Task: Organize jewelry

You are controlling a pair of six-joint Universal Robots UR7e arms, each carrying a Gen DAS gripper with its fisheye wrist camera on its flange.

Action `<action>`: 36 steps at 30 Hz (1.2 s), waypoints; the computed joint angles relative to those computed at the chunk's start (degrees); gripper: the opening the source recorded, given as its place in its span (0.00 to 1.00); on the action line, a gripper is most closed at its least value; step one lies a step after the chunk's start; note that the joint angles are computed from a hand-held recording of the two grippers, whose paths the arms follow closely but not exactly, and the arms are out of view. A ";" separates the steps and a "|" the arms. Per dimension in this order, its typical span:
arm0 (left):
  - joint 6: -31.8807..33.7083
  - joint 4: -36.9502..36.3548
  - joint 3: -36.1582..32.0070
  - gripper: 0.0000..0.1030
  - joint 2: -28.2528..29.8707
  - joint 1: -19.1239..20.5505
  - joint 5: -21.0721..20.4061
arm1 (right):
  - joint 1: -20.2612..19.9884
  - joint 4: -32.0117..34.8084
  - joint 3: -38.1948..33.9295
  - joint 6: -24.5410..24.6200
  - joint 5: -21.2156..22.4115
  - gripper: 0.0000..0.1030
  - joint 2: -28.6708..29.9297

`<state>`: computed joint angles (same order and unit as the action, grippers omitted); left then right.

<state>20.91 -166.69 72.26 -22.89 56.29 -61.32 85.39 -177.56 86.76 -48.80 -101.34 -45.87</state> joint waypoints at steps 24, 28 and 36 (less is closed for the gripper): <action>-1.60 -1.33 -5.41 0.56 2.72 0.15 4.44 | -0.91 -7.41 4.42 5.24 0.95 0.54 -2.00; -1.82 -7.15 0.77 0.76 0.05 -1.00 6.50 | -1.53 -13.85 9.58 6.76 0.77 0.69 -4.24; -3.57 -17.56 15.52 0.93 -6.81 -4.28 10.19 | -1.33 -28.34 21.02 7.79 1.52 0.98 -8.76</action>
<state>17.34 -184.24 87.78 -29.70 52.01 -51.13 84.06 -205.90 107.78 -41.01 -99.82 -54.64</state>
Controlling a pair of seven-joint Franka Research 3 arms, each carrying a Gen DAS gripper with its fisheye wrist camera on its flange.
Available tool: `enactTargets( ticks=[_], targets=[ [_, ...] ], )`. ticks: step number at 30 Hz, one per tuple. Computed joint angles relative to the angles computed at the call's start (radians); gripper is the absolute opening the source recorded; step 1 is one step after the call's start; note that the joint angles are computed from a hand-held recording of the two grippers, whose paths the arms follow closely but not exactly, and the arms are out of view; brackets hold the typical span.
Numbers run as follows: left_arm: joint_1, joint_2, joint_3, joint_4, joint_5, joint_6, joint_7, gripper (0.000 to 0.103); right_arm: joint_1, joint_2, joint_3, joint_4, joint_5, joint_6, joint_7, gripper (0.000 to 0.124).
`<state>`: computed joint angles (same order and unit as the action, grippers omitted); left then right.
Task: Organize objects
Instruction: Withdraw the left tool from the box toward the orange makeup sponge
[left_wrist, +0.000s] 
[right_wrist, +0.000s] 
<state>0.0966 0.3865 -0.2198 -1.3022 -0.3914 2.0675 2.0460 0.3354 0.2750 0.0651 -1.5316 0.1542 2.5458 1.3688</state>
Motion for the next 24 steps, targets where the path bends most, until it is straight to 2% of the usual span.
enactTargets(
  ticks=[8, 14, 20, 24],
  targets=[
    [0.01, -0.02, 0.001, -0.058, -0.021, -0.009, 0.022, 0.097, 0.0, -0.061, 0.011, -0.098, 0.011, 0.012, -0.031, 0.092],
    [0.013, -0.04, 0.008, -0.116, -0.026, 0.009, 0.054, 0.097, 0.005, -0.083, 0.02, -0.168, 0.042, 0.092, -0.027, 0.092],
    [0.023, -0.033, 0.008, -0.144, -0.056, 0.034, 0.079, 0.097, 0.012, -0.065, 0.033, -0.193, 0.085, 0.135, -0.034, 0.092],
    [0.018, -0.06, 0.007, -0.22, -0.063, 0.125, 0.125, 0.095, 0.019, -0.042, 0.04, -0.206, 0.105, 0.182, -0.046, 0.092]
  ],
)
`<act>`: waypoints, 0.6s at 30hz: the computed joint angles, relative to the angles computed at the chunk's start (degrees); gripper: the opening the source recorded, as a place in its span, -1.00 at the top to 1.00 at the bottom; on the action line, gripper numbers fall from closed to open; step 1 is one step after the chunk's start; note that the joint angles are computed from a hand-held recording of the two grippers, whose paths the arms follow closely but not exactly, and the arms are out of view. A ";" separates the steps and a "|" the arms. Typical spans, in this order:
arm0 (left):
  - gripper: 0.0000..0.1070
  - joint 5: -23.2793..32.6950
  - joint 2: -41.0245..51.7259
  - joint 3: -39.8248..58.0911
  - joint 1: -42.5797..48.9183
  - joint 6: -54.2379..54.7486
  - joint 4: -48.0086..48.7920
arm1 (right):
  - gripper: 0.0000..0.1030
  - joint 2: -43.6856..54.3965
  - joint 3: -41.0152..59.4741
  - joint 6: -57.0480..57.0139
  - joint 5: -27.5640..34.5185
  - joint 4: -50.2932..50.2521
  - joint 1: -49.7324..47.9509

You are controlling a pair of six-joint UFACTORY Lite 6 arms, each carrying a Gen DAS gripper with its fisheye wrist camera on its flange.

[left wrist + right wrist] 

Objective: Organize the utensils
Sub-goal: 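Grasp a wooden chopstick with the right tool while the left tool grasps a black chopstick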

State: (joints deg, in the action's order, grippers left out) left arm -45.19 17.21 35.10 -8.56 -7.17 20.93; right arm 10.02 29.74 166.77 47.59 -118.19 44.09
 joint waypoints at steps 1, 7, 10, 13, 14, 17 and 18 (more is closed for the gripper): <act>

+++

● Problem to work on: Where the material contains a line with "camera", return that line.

● Solved problem:
You are controlling a pair of six-joint Universal Robots UR7e arms, each carrying a Gen DAS gripper with its fisheye wrist camera on its flange.
Controlling a pair of seven-joint Franka Research 3 arms, each carrying a Gen DAS gripper with its fisheye wrist camera on its flange.
You are controlling a pair of six-joint UFACTORY Lite 6 arms, each carrying a Gen DAS gripper with its fisheye wrist camera on its flange.

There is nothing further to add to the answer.